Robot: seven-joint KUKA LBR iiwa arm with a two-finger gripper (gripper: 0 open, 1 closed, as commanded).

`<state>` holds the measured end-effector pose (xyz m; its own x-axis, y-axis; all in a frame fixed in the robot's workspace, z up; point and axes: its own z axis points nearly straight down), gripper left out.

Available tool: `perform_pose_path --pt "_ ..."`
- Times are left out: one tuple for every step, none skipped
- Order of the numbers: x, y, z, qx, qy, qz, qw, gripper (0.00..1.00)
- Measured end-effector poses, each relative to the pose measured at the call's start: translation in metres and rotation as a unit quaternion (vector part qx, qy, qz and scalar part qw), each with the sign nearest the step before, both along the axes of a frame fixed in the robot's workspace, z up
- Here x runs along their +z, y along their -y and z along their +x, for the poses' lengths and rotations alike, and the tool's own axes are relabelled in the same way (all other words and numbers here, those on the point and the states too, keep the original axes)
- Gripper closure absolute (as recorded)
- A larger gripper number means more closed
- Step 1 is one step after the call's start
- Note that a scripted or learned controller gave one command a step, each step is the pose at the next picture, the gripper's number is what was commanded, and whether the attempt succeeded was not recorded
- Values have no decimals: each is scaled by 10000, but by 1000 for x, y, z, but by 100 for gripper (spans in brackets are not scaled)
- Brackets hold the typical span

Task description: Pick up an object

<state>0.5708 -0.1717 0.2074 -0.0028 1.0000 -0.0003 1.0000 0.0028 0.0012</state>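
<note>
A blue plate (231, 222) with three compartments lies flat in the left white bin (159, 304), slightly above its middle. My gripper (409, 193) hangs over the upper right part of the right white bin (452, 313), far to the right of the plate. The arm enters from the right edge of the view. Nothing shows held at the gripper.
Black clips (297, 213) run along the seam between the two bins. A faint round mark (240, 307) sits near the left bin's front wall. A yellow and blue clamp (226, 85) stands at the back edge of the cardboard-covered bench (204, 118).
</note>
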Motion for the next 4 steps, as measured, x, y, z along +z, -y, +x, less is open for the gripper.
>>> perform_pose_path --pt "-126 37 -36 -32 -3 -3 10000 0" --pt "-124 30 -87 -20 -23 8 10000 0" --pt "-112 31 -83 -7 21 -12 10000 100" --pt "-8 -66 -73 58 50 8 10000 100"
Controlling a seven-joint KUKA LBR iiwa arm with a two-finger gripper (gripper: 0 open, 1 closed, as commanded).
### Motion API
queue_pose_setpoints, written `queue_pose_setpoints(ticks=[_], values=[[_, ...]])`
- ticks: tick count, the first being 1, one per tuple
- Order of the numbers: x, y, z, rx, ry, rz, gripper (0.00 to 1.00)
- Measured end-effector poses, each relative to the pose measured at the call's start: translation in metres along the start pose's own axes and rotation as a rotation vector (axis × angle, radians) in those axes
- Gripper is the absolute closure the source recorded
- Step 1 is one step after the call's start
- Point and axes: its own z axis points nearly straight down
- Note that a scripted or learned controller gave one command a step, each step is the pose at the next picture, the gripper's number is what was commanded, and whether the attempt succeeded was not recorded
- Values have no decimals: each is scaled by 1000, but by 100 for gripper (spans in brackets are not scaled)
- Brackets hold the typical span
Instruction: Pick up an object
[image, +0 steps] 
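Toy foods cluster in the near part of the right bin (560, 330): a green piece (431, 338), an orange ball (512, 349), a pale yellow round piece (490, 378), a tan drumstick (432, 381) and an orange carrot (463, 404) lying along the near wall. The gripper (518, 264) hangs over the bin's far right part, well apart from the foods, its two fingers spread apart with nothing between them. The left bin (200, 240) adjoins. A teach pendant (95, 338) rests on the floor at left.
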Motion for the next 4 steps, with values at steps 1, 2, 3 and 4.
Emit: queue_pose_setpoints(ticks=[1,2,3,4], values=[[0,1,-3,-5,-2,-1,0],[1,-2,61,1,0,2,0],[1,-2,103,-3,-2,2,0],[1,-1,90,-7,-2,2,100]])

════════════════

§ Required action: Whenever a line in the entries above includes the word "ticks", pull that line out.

§ Your solution:
queue_pose_setpoints, written `queue_pose_setpoints(ticks=[_], values=[[_, ...]])`
- ticks: tick count, the first being 1, one per tuple
Emit: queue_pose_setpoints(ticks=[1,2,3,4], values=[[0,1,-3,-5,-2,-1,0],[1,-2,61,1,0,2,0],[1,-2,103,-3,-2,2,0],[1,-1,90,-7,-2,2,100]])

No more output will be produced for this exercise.